Asked by Melissa Moore

### Melissa Moore (view profile)

on 8 Apr 2019
Latest activity Edited by madhan ravi

### madhan ravi (view profile)

on 9 Apr 2019
Accepted Answer by Kevin Rawson

### Kevin Rawson (view profile)

I need to acheive the following without a loop (for speed):
I have a vertical array where the value of each row tells me which column in a matrix of zeros should be replaced with a one.
For example, if I input:
y = [2; 3];
Then I want MATLAB to produce output:
Y = [0,1,0; 0, 0, 1];
I can acheive the desired output with the following for loop:
Y = zeros(2,3);
for j = 1:3
Y(:,j) = (y==j);
end
In reality, my matrices are much larger and I want to avoid using for loops for speed. Is there anyway I can do this without a for loop?

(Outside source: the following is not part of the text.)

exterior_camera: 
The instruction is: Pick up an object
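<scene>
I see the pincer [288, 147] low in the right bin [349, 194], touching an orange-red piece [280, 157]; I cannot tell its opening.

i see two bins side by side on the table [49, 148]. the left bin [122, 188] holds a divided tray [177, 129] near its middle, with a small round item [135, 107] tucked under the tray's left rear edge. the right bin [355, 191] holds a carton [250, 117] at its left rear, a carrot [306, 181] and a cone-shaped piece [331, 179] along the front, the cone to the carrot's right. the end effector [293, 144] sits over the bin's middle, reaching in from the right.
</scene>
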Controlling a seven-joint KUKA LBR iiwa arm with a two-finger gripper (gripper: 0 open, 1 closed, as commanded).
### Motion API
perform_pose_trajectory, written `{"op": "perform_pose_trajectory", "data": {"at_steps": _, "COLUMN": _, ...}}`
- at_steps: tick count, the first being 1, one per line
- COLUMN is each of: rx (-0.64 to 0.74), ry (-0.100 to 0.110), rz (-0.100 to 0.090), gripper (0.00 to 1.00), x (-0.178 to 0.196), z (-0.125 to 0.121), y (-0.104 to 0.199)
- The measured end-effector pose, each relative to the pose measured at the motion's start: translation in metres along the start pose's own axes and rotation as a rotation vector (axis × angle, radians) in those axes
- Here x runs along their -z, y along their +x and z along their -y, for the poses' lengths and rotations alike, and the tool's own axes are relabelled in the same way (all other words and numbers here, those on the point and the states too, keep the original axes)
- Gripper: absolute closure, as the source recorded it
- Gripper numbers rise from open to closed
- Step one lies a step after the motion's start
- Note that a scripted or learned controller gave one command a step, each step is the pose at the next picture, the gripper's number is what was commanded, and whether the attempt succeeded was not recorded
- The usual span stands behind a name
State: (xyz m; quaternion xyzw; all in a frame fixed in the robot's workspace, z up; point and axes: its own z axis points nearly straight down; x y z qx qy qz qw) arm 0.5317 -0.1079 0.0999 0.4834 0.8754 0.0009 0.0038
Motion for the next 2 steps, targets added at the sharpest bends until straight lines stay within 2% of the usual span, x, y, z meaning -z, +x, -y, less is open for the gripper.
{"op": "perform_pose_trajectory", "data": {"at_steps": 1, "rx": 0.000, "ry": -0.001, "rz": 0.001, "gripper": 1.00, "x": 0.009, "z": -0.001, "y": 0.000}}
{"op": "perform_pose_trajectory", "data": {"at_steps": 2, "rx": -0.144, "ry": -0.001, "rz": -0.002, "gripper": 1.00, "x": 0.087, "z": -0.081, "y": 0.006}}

### madhan ravi (view profile)

on 9 Apr 2019
@ Melissa Moore :Are you interested in a faster solution still? If yes another solution can be proposed.

### Release

R2018a

Answer by Kevin Rawson

### Kevin Rawson (view profile)

on 8 Apr 2019

One possible way is:
Y = zeros(length(y), max(y));
Y(sub2ind(size(Y), (1:length(y))', y)) = 1;

Answer by A. Sawas

### A. Sawas (view profile)

on 8 Apr 2019
Edited by A. Sawas

### A. Sawas (view profile)

on 8 Apr 2019

The best solution I can think of is to use a for loop but will be faster than the one you showed because it will do one scalar assignment in each iteration compared to a vector assignment.
for j=1:2
Y(j,y(j)) = 1;
end
Timewise this is faster than the method propsed above by Kevin Rawson

Kevin Rawson

### Kevin Rawson (view profile)

on 8 Apr 2019
A. Sawas, your method is faster for small arrays, but not for large arrays. I'm using your 10,000x10,000 example with y assigned to the diagonal (see code above).
Sawas method (run 10000 times):
tic;
for i=1:10000
for j=1:length(y)
Y(j,y(j)) = 1;
end
end;
toc;
%Elapsed time is 1.682664 seconds.
Rawson method (run 10000 times):
tic;
for i=1:10000
Y(ind2sub(1:length(y), y)) = 1;
end
toc;
%Elapsed time is 0.596671 seconds.

Answer by Melissa Moore

### Melissa Moore (view profile)

on 8 Apr 2019

I ended up doing this and it worked:
I = eye(3);
Y = I(y,:);

A. Sawas

### A. Sawas (view profile)

on 8 Apr 2019
I would still argure that this solution is much slower than using the for loop as I showed.
y = (1:1e4)';
tic;
for i=1:length(y)
Y(i,y(i)) = 1;
end
toc;
%Elapsed time is 0.001051 seconds.
tic;
I = eye(length(y));
Y = I(y,:);
toc;
% Elapsed time is 0.741058 seconds.
Kevin Phung

### Kevin Phung (view profile)

on 8 Apr 2019
Is Melissa's solution a valid solution?... IMO, I is a diagonal matrix where there are already existing 1's. And this is not what you want.
A. Sawas's is valid and more efficient.
Kevin Rawson

### Kevin Rawson (view profile)

on 8 Apr 2019
Kevin Phung, as long as I = eye(max(y)), then Y = I(y,:) will return a valid solution.
However, as A. Sawas pointed out, this is an extremely slow operation, ~700 times slower than A. Sawas' method, and ~1988 times slower than my method for a 10,000x10,000 array.